Grok filter throwing error for valid pattern

Hi,

I am using ELK GA 5.0.0. I am reading from Kafka using Logstash. I have a message like below;

192.196.0.1\t-\t-\t[05/Feb/2018:10:39:35 +0000]\t\"GET /ghRme_Neldtjhqoxy/TlvehaNjshv \"\t404\t-\t1\t\"-\"\t\"-\"\t\"-\"\t\"-\"\t-\t-

When I try grok pattern like below, it works;

filter {
	grok{
		match => { "message" => "%{IP:f1}\t%{NOTSPACE:f2}\t%{NOTSPACE:f3}\t\[%{GREEDYDATA:f4}\]\t\"%{NOTSPACE:f5} %{GREEDYDATA:rest}" }
	}
}

Rest of the message is stored inside %{GREEDYDATA:rest}. For further parsing, I tried NOTSPACE like below;

filter {
	grok{
		match => { "message" => "%{IP:f1}\t%{NOTSPACE:f2}\t%{NOTSPACE:f3}\t\[%{GREEDYDATA:f4}\]\t\"%{NOTSPACE:f5} \/%{NOTSPACE:f6}\"\t%{GREEDYDATA:rest}" }
	}
}

It is showing _grokparsefailure now. Why is this happening and how can I fix this?

Thanks in advance.

Pasting your pattern and the line into the Grok Constructor, I see that the IP successfully matches, but that's it. I think you may need yo escape the backslashes in your pattern (by prefixing each with a backslashes).

Hi @yaauie ,

changing \ to '\` created grok parse failure. I tried the below pattern;

%{IP:f1}\t%{NOTSPACE:f2}\t%{NOTSPACE:f3}\t\[%{GREEDYDATA:f4}\]\t\"%{NOTSPACE:f5}\s*\/%{GREEDYDATA:f6}\t%{GREEDYDATA:rest}

and I am getting the output like;

{
	"rest": "-",
	"offset": 112,
	"input_type": "log",
	"source": "/data/logs/sample.txt",
	"f1": "192.196.0.1",
	"message": "192.196.0.1\t-\t-\t[05/Feb/2018:10:39:35 +0000]\t\"GET /ghRme_Neldtjhqoxy/TlvehaNjshv \"\t404\t-\t24\t\"-\"\t\"-\"\t\"-\"\t\"-\"\t-\t-",
	"type": "logfile",
	"f2": "-",
	"f3": "-",
	"f4": "05/Feb/2018:10:39:35 +0000",
	"f5": "GET",
	"f6": "/ghRme_Neldtjhqoxy/TlvehaNjshv \"\t404\t-\t24\t\"-\"\t\"-\"\t\"-\"\t\"-\"\t-",
	"@timestamp": "2018-03-25T12:29:45.112Z",
	"beat": {
		"hostname": "mybox",
		"name": "mybox",
		"version": "5.0.0"
	},
	"@version": "1",
	"fields": {
		"logtype": "samplelogs"
	}
} 

f6 is suppose to take data till next ", but it is taking entire data except last -. Why is this happening?

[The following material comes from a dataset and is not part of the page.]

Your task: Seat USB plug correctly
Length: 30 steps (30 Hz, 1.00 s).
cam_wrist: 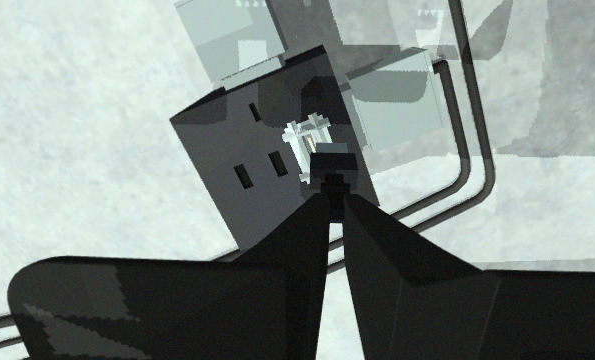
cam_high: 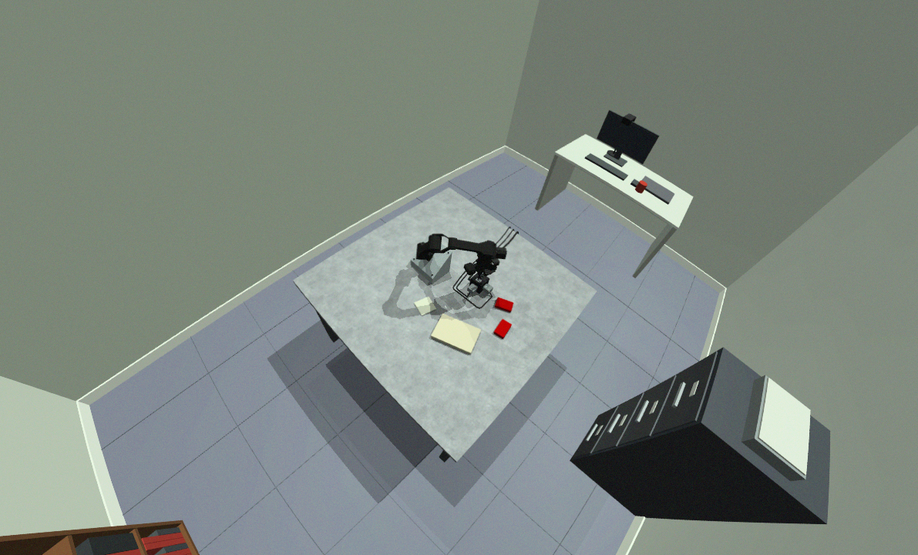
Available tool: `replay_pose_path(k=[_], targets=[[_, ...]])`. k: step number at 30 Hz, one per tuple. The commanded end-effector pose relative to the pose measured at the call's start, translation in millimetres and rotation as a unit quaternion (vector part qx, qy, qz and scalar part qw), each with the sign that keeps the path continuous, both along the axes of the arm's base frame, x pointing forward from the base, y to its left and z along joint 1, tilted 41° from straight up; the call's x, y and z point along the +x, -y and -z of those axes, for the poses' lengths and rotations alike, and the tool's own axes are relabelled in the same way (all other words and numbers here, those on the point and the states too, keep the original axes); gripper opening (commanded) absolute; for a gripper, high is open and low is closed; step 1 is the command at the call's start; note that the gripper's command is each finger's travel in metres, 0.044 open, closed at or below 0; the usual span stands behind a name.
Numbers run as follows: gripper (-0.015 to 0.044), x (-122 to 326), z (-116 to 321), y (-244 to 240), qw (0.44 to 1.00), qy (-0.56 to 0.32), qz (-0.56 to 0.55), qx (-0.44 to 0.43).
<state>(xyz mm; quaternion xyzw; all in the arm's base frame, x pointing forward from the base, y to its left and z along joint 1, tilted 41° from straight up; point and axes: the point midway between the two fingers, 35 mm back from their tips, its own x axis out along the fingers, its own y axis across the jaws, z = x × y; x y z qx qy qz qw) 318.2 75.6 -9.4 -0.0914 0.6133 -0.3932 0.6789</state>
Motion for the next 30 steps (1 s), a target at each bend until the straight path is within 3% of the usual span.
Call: replay_pose_path(k=[1, 15, 30], targets=[[0.0000, -0.4, 0.0, 0.1, 0.998, 0.035, 0.042, -0.004], [0.0000, -0.4, 0.1, 0.1, 0.972, 0.152, 0.180, -0.015], [0.0000, -0.4, 0.1, 0.1, 0.907, 0.272, 0.321, -0.027]])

GREEDYDATA may just be too greedy to be used here.

Are all of the fields you want to capture separated by the backslash-t sequence, or is it possible to have a backslash-t inside a captured field? Do you always have the same number of fields?

You may be better off using the dissect filter, which cares a lot more about what separates the fields than the exact patterns of the fields themselves.

Ok.. dissect filter is a better candidate. Lemme c.

This topic was automatically closed 28 days after the last reply. New replies are no longer allowed.